[Dataset excerpts]
******
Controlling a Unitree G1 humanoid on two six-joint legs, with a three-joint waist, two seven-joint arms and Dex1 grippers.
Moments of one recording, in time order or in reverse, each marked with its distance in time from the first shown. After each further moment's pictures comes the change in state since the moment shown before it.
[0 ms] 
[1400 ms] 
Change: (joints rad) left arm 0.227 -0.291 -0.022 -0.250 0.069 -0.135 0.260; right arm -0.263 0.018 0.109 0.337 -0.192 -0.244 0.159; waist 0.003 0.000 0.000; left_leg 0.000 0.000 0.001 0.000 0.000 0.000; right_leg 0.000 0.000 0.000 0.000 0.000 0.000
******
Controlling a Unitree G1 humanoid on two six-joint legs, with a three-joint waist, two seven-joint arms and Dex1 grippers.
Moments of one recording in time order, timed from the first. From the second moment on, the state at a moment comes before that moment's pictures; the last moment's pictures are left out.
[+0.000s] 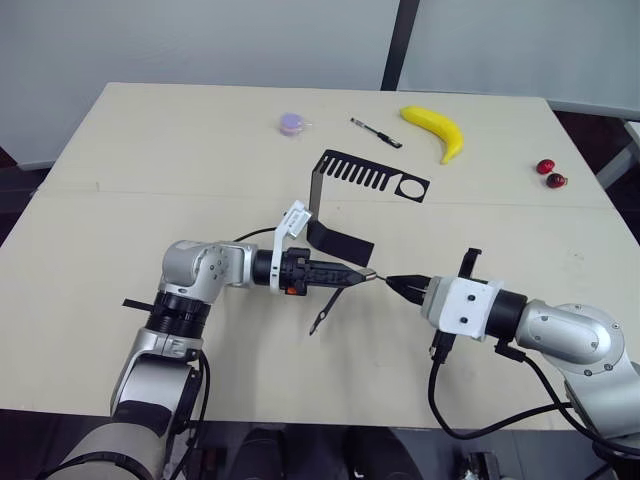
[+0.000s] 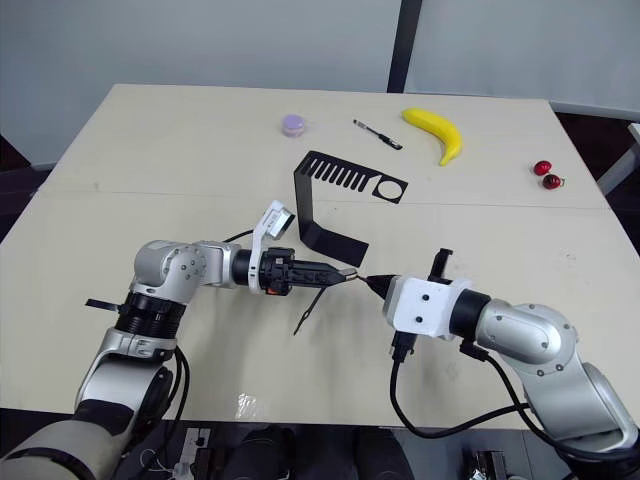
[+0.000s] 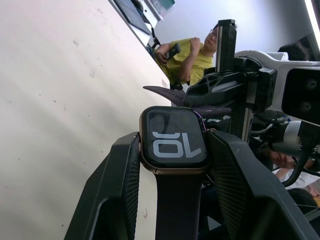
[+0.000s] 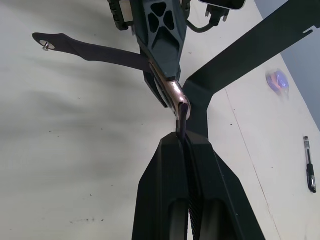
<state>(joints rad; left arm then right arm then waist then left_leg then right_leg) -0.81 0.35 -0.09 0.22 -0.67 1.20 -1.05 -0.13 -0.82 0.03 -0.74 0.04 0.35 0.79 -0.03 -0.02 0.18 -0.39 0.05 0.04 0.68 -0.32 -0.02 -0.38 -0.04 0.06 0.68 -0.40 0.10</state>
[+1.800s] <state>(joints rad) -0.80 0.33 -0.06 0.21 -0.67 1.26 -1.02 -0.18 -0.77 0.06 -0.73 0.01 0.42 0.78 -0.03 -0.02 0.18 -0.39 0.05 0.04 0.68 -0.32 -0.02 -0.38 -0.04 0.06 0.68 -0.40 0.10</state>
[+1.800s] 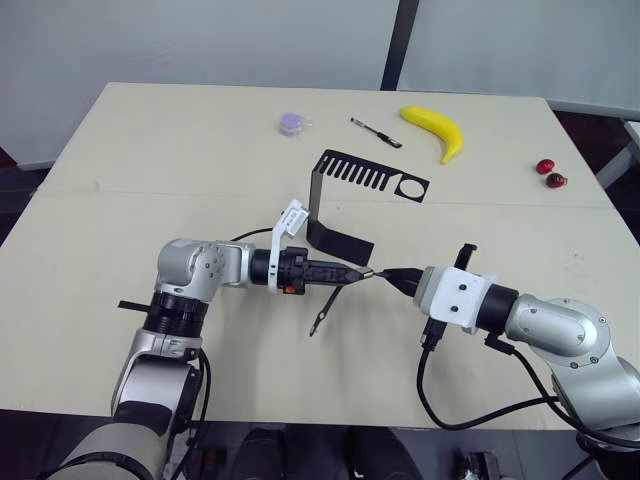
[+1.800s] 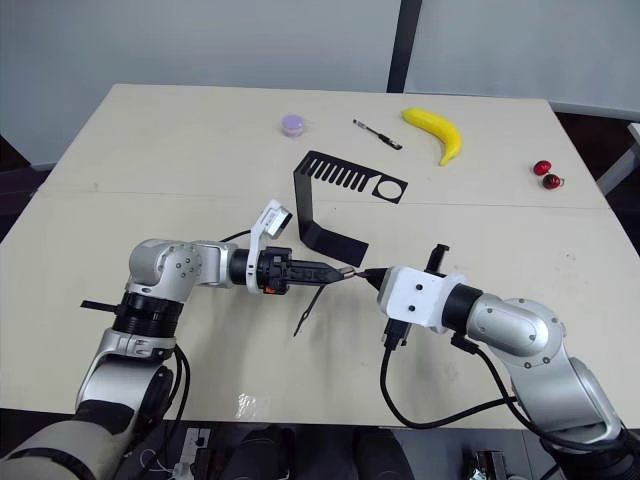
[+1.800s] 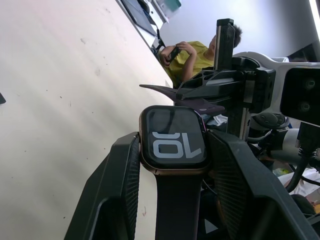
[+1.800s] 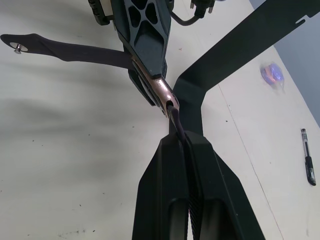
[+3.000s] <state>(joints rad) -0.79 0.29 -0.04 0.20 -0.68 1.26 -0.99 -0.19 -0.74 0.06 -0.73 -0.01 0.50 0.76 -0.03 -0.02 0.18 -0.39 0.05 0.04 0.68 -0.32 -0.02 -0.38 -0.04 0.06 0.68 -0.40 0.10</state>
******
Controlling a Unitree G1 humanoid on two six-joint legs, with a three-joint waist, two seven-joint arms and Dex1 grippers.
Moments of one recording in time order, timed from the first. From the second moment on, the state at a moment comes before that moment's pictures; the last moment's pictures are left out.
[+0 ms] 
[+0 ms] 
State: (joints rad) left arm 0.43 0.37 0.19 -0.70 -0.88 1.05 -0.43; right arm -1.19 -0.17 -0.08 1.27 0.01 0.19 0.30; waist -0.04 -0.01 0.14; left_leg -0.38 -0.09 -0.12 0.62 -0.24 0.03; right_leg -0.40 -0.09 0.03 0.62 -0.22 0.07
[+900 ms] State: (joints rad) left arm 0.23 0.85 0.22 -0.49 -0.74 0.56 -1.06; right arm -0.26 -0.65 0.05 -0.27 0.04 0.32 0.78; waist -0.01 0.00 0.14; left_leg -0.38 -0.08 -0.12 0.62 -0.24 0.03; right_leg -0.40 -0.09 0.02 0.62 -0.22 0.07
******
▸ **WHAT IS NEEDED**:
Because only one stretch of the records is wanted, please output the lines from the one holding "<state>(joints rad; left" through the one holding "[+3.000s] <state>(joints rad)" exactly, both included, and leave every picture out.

▸ **RESPONSE BELOW**:
<state>(joints rad; left arm then right arm then waist then left_leg then right_leg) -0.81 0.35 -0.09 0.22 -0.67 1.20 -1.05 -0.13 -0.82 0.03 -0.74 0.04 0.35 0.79 -0.03 -0.02 0.18 -0.39 0.05 0.04 0.68 -0.32 -0.02 -0.38 -0.04 0.06 0.68 -0.40 0.10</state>
[+1.800s] <state>(joints rad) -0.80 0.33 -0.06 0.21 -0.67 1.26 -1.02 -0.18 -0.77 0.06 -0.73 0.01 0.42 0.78 -0.03 -0.02 0.18 -0.39 0.05 0.04 0.68 -0.32 -0.02 -0.38 -0.04 0.06 0.68 -0.40 0.10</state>
[+1.800s] 
[+1.800s] 
[+1.800s] 
[+1.800s] 
[+3.000s] <state>(joints rad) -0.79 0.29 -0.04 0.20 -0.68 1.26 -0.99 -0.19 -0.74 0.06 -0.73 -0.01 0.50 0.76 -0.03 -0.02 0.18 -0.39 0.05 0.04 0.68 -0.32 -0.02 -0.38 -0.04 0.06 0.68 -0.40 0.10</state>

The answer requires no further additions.